## [DATASET EXCERPT]
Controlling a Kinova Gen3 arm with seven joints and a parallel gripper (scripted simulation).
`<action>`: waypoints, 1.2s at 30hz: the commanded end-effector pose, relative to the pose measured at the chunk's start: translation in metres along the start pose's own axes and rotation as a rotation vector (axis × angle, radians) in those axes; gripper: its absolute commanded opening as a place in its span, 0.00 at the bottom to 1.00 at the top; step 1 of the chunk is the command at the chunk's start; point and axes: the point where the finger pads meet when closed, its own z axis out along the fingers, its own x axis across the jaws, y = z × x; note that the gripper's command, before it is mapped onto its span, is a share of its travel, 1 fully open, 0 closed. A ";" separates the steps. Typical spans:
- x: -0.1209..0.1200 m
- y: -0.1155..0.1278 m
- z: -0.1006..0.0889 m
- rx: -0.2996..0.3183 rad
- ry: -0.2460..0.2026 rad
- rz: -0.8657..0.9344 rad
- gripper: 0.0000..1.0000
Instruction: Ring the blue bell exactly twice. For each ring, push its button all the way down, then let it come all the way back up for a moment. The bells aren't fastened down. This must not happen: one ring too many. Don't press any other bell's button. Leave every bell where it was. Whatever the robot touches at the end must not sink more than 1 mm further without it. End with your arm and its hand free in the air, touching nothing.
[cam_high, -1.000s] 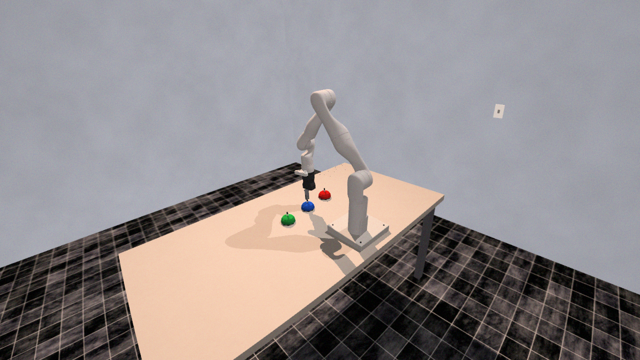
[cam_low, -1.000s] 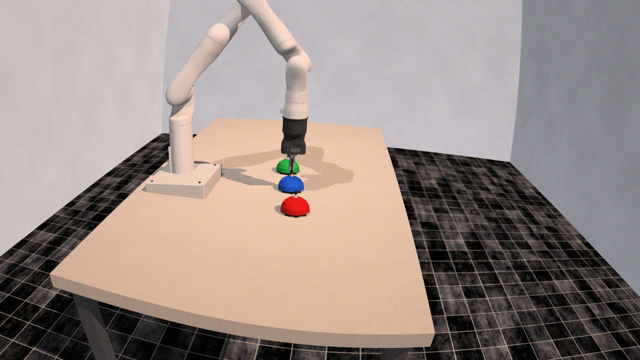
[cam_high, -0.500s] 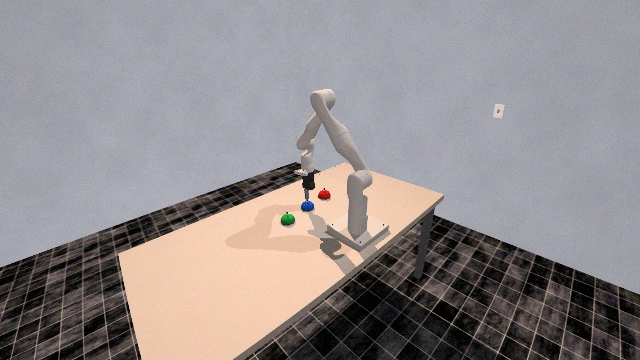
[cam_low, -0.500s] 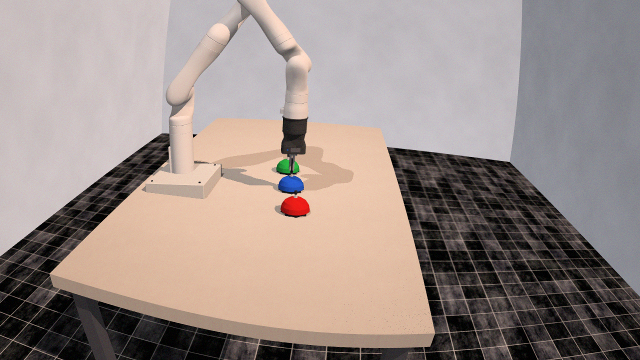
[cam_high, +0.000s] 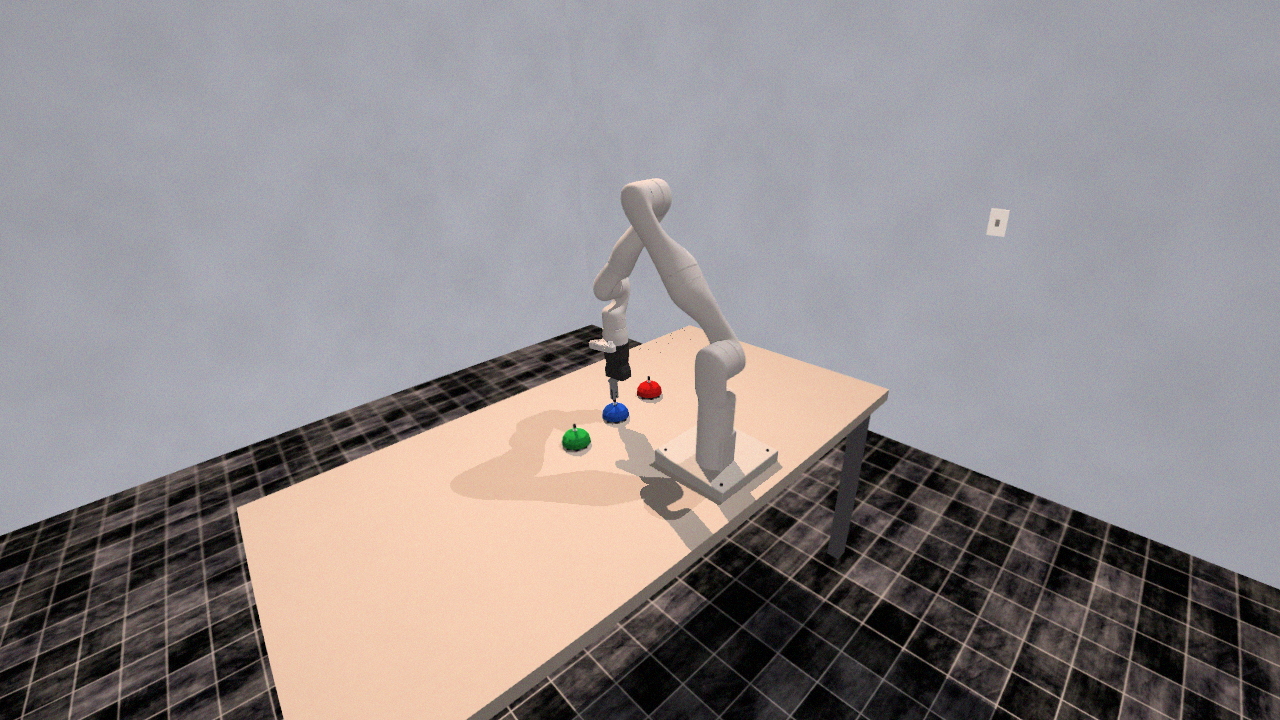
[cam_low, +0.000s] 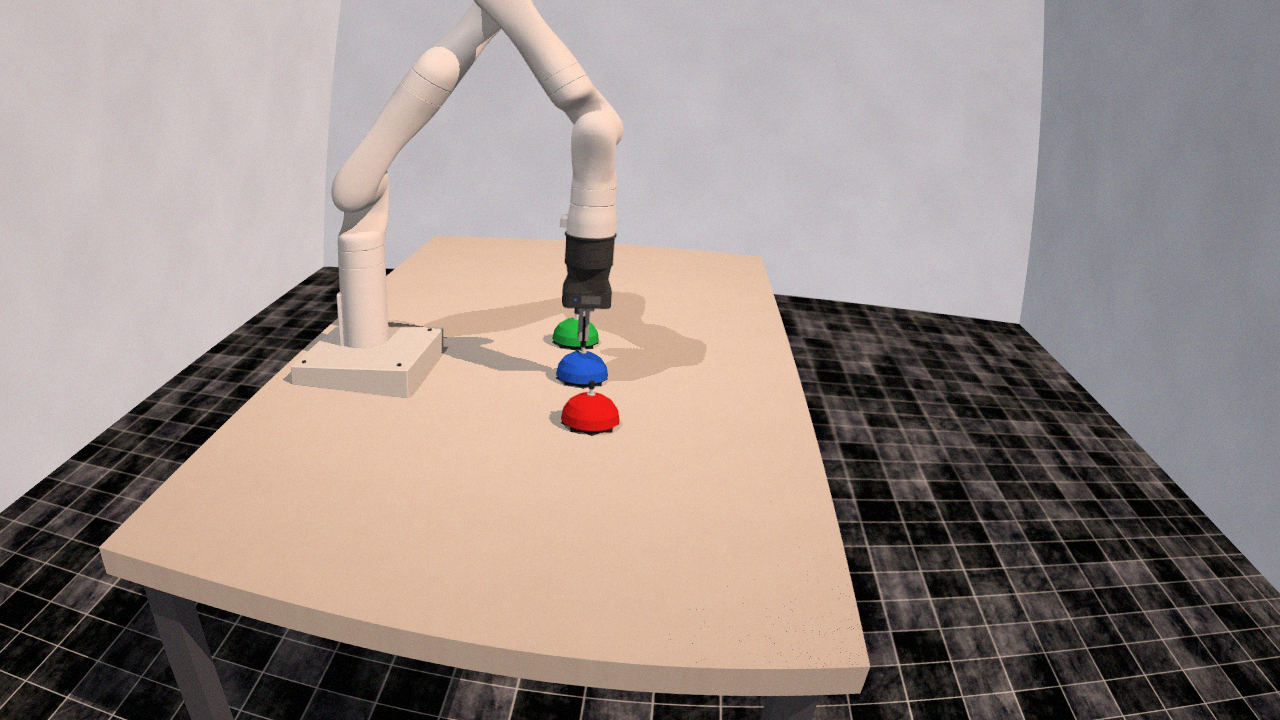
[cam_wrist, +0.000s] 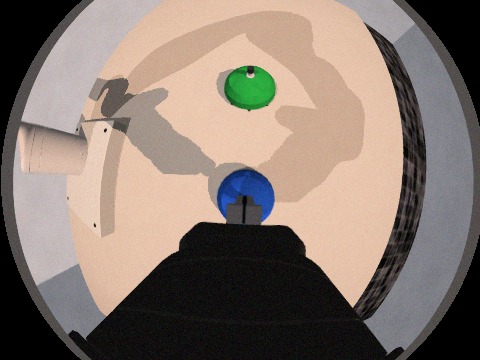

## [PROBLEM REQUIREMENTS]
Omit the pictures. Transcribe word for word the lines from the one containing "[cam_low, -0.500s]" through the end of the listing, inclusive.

## [TASK RESPONSE]
[cam_low, -0.500s] 
[cam_high, +0.000s] 
[cam_low, +0.000s] 
[cam_wrist, +0.000s] 

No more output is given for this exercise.